ZeroMQ - pub / sub latency

耗尽温柔 提交于 2019-12-05 22:46:31

First make sure you run producer and consumer on different physical cores (not HT). Second, it depends A LOT on the hardware and OS. Last time I measured kernel IO (4-5 years ago) the results were indeed 10 to 20us around send/recv system calls. You have to optimize your kernel settings to low latency and set TCP_NODELAY.

Is the Task Definition real?

Once speaking about *-real-time design, the architecture-capability validation is more important, than the following implementation itself.

If taking your source code as-is, your readings ( which are pitty that were not posted together with your code-snippets for a cross-validation of the replicated MCVE-retest ) will not serve much, as the numbers do not distinguish what portions ( what amounts of time ) were spent on sending-side loop-er, on sending side zmq-data-acquisition/copy/schedulling/wire-level formatting/datagram-dispatch and on receiving side unloading from media/copy/decode/pattern-match/propagate to receiver buffer(s)

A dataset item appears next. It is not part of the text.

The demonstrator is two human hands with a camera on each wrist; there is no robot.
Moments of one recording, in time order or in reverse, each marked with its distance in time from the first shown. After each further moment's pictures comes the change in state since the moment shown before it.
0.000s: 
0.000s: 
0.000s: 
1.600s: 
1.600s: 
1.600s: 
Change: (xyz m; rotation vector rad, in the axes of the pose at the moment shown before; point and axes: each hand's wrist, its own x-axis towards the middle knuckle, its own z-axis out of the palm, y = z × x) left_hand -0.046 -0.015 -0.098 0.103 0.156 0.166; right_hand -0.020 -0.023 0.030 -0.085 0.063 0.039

If interested in ZeroMQ internals, there are good performance-related application notes available.

If striving for a minimum-latency design do:

  • remove all overheads
    • replace all tcp-header processing from the proposed PUB/SUB channel
    • avoid all non-cardinal logic overheads from processing ( no sense to spend time on subscribe-side ( sure, newer versions of ZMQ have moved into publisher-side filtering, but the idea is clear ) with pattern-matching encoded in the selected archetype processing ( using ZMQ_PAIR avoids any such, independently from the transport class ) - if it is intended to block something, then rather change the signalling socket layout accordingly, so as to principally avoid blocking ( this ought to be a real-time system, as you have said above)
    • apply a "latency-masking" where possible in the target multi-core / many-core hardware architectures so as to squeeze the last drops of spare-time from your hardware / tools capabilities ... benchmark with experiments setups with more I/O-threads' help zmq::context_t context( N );, where N > 1

Missing target:

As Alice in the Wonderlands stated more than a century ago, whenever there was no goal defined, any road leads to the target.

Having a soft-real time ambition, there shan´t be an issue to state a maximum allowed end-to-end latency and from that derive a constraint for transport-layer latency.

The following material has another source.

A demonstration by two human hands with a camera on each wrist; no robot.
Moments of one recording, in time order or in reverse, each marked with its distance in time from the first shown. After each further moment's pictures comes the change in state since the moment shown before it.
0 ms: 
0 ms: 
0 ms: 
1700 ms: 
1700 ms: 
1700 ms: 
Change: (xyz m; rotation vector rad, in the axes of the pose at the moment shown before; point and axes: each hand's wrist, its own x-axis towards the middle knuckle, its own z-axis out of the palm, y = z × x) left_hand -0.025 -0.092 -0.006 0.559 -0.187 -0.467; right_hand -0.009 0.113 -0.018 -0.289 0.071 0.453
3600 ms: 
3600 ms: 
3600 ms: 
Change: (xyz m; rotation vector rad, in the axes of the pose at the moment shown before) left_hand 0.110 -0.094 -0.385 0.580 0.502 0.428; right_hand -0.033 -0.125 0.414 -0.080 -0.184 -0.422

Having not done so, 30 us, 300 us or even 3 ms have no meaning per se, so no-one can decide, whether these figures are "enough" for some subsystem or not.

A reasonable next step:

  • define real-time stability horizon(s) ... if using for a real-time control
  • define real-time design constraints ... for signal / data acquisition(s), for processing task(s), for self-diagnostic & control services
  • avoid any blocking, design-wise & validate / prove no blocking will ever appear under all possible real-world operations circumstances [formal proof methods are ready for such task] ( no one would like to see an AlertPanel [ Waiting for data] during your next jet landing or have the last thing to see, before an autonomous car crashes right into the wall, a lovely looking [hour-glass] animated-icon as it moves the sand while the control system got busy, whatever a reason for that was behind it, in a devastatingly blocking manner.

Quantified targets make sense for testing.

If a given threshold permits to have 500 ms stability horizon (which may be a safe value for a slo-mo hydraulic-actuator/control-loop, but may fail to work for a guided missile control system, the less for any [mass&momentum-of-inertia]-less system (alike DSP family of RT-control-systems)), you can test end-to-end if your processing fits in between.

If you know, your incoming data-stream brings about 10 kB each 500 us, you can test your design if it can keep the pace with the burst traffic or not.

If you test, your mock-up design does miss the target (not meeting the performance / time-constrained figures) you know pretty well, where the design or where the architecture needs to get improved.